Snakemake workflow for variant calling from raw sample sequences, with lots of bells and whistles.

Advantages:

• One command to run the whole pipeline!
• Many tools to choose from for each step
• Simple configuration via a single file
• Automatic download of tool dependencies
• Resuming from failing jobs

Getting Started

See --> the Wiki pages <-- for setup and documentation.

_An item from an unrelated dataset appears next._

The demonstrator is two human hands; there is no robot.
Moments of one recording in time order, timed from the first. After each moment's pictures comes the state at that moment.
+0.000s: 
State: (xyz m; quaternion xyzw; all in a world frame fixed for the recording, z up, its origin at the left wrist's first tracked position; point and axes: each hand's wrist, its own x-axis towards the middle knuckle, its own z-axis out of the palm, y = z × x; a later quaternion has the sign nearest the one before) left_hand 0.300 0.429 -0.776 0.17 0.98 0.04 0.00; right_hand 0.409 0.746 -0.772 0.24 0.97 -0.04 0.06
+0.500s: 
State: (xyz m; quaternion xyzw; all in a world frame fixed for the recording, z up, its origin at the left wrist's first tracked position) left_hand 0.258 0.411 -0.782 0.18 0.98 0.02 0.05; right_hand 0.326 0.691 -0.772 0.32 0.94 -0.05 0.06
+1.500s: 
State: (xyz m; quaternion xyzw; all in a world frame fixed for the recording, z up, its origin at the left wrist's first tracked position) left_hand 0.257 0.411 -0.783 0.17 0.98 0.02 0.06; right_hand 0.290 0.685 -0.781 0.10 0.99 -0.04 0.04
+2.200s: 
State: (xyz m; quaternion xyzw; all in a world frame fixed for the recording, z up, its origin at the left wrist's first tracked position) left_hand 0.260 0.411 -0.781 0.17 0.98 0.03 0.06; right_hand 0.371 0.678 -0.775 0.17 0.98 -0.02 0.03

For questions, bug reports, and feature requests, please open an issue. Please do not send emails with questions or requests, as others might be having them as well, and so it is better to discuss them where they can be found.

Pipeline Overview

Minimal input:

• Reference genome fasta file
• Per-sample fastq files
• Optionally, a vcf file of known variants to restrict the variant calling process

Process and available tools:

• Read trimming (single or paired end)
  • AdapterRemoval
  • Cutadapt
  • fastp
  • SeqPrep
  • skewer
  • trimmomatic
• Read mapping
  • bwa mem
  • bwa aln
  • bwa mem2
  • Bowtie2
• Optional read filtering, clipping, duplication removal, and quality score recalibration
  • samtool view
  • BamUtil clipOverlap
  • Picard MarkDuplicates
  • DeDup
  • GATK BaseRecalibrator (BQSR)
  • samtools mpileup
• Damage profiling (optional; e.g., for ancient DNA)
  • mapDamage
  • DamageProfiler
• Variant calling and genotyping
  • GATK HaplotypeCaller / GATK GenotypeGVCFs
  • freebayes
  • bcftools call
• Variant filtering
  • GATK VariantFiltration
  • GATK VariantRecalibrator (VQSR)
  • bcftools filter
• Frequency calling (for pool sequencing data, as an alternative to variant calling)
  • HAF-pipe
• Quality control, statistics, SNP annotation, reporting
  • FastQC
  • samtool stats
  • samtool flagstat
  • QualiMap
  • Picard CollectMultipleMetrics
  • bcftools stats
  • snpEff
  • VEP (Ensembl Variant Effect Predictor)
  • MultiQC

Typical output:

• Variant calls vcf, raw and filtered, and potentially with annotations
• MultiQC report (includes summaries of most other tools, and of the final vcf)
• Snakemake report (optional)

Intermediate output files such as bam files are also kept by default, and mpileup files can optionally be created if needed. In addition to the above tools, there are some tools used as glue between the steps. If you are interested in the details, have a look at the snakemake rules for each step.

Citation

When using grenepipe, please cite:

grenepipe: A flexible, scalable, and reproducible pipeline
to automate variant calling from sequence reads.
Lucas Czech and Moises Exposito-Alonso. Bioinformatics. 2022.
doi:10.1093/bioinformatics/btac600 [pdf]

Furthermore, please do not forget to cite all tools that you selected to be run for your analysis. See our Wiki for their references.